Lessons from Dietrich von Hildebrand


Published November 26, 2014

The Catholic Difference

Dietrich von Hildebrand (1889–1977) was a German Catholic philosopher, part of a circle of thinkers that first formed around Edmund Husserl, founder of the philosophical method known as “phenomenology.” Others in that circle included Max Scheler, on whom Karol Wojtyla (St. John Paul II) wrote his second doctoral thesis, and Edith Stein, now St. Teresa Benedicta of the Cross. The phenomenologists thought philosophy had gotten detached from reality, drifting into the quicksand of thinking-about-thinking-about-thinking. Their motto was “to the things themselves,” and their project was to reconnect thought to reality by a precise observation and analysis of Things As They Are.

Phenomenology, alas, also rates a special shrine in the philosophy wing of the Opacity Hall of Fame. The phenomenological method lends itself to a certain circularity, and a lot of patience is required to work through a typically dense phenomenological text—especially when the author is German. In my brief experience of him as a philosopher, Dietrich von Hildebrand was no exception to this rule.

Imagine my happy surprise, then, in discovering a collection of Hildebrand’s diaries and pre-World War II lectures, edited by John Henry Crosby and John F. Crosby and recently published as My Battle Against Hitler: Faith, Truth, and Defiance in the Shadow of the Third Reich (Image). Here was a Hildebrand I’d never met before: a crisp, feisty writer, who wore his emotions on his literary sleeve as he fought against the emerging Hitler regime and the Catholic intellectuals who were seduced by it, some for brief periods, others for longer.

That seduction was, in a word, appalling.
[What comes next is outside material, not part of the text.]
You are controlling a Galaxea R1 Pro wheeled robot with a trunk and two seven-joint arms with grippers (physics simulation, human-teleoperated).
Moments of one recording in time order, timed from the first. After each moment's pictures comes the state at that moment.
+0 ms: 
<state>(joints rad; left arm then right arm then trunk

In May 1933, for example, the Catholic Academic Association met at the Benedictine Abbey of Maria Laach (one of the centers of the pre-Vatican II liturgical movement). To what Hildebrand described as his “great distress,” Hitler’s vice chancellor, Franz von Papen, a Catholic, was invited to lecture; even worse, “a priest from Maria Laach praised the Third Reich as the realization of the Body of Christ in the secular world.” Hildebrand resigned from the association to protest this “ignominious affair.”

Dietrich von Hildebrand believed that Nazism breathed the ancient spirit of the Antichrist, with whom the Church could have no truck. Thus he wrote friends in Munich at Pentecost 1933, explaining that “it is completely immaterial if the Antichrist refrains from attacking the Church for political reasons, or if he concludes a Concordat with the Vatican. What is decisive is the spirit that animates him, the heresy he represents, the crimes committed at his behest. God is offended regardless of whether the victim of murder is a Jew, a Socialist, or a bishop. Blood that has been innocently spilled cries out to heaven.”

Why did intelligent Catholics in Germany and elsewhere fall prey to the siren-songs of German National Socialism? A close reading of Hildebrand’s diaries suggests that it was in part because they despised liberal democracy, which they regarded as “bourgeois” and decadent. And there certainly were elements of decadence, and aggressive secularism, in Germany’s inter-war Weimar Republic.

But a Catholic answer to the quandaries of political modernity was not going to be found in Hitler’s Third Reich (which some foolishly imagined the forerunner of a new Holy Roman Empire) or in Mussolini’s Fascism (which some Catholics thought an expression of the “corporatism” espoused by Pius XI’s 1931 social encyclical, Quadragesimo Anno). The answer was a democracy (even under a constitutional monarch) tethered to moral truth through a religiously-informed public philosophy drawn from Europe’s heritage of reason and revelation—from the legacies left to Europe by Athens and Jerusalem.

As I read the Hildebrand diaries, that option was not on the table when European Catholic intellectuals discussed the crisis of their continent during the Great Depression. That failure of imagination helped foster the catastrophes of the Holocaust and the Second World War, and helped pave the way toward Europe’s current moral-cultural sclerosis. There are lessons here for all, but especially for those “radical Catholics” tempted to turn legitimate critiques of democratic practice into contempt for the democratic experiment.

George Weigel is a senior fellow of the Ethics and Public Policy Center in Washington, D.C.